CNN  — 

GOP Rep. Bill Flores announced Wednesday his plans to retire from Congress at the end of his term, becoming the fifth Texas Republican to do so this election cycle.

Flores won his first election in 2010 by defeating a Democrat during President Barack Obama’s first midterm election and rose to become a chairman of the conservative Republican Study Committee.

While Flores’ district between Dallas and Austin is now reliably Republican, Democrats have centered their efforts to expand their House majority by picking up several other seats in the suburbs of the Lone Star state. President Donald Trump won Flores’ district in 2016 with 56% of the vote.

In his retirement, Flores joins other high-profile GOP House members from the state including the ranking member of the House Agriculture Committee Mike Conaway and Will Hurd, the only black House Republican.

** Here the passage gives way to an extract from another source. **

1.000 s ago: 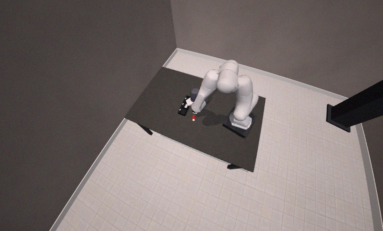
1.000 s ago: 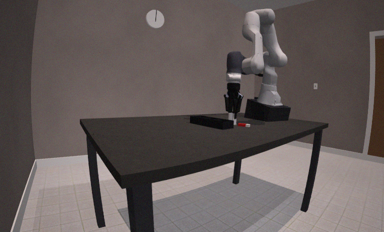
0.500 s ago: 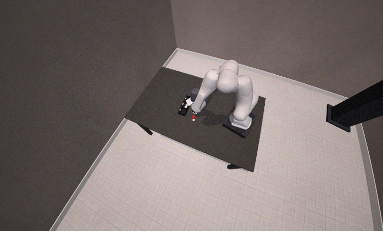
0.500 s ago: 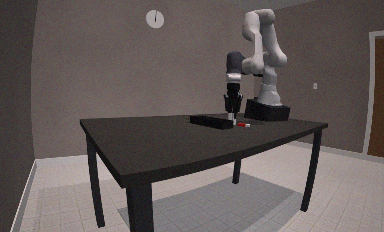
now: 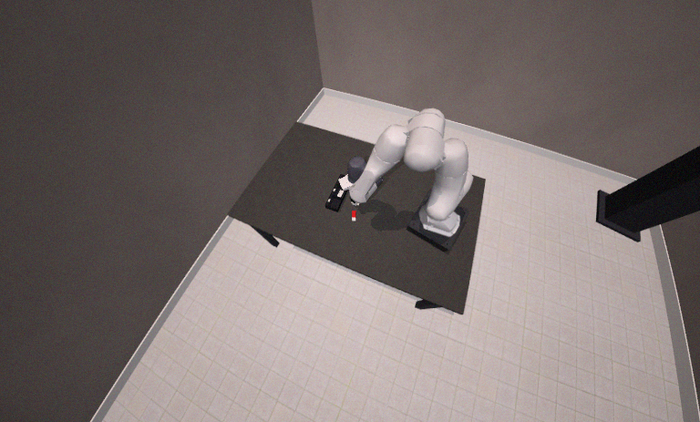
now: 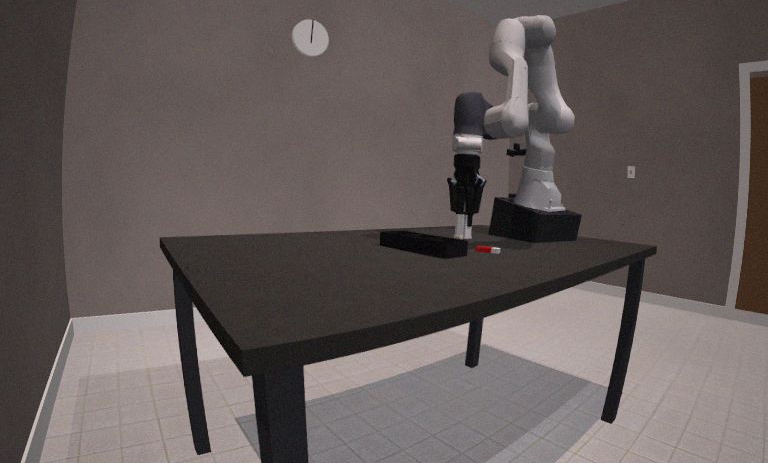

Flores also marks at least a dozen GOP House lawmakers who’ve publicly announced plans not to seek reelection to their seats.

In a statement, Flores said that he will retire to spend more of his time with his family and planned to return to the private sector, where he had previously worked as an oil and gas executive. He said he would focus on a number of issues in his remaining time in Congress, including securing the border, removing “the uncertainty related to the ‘Dreamers,’” helping pass the United States, Mexico, Canada Agreement and paving the way for “the accelerated deployment of 5G technologies.”

He added that he’d like to teach his grandchildren how to fly and ski.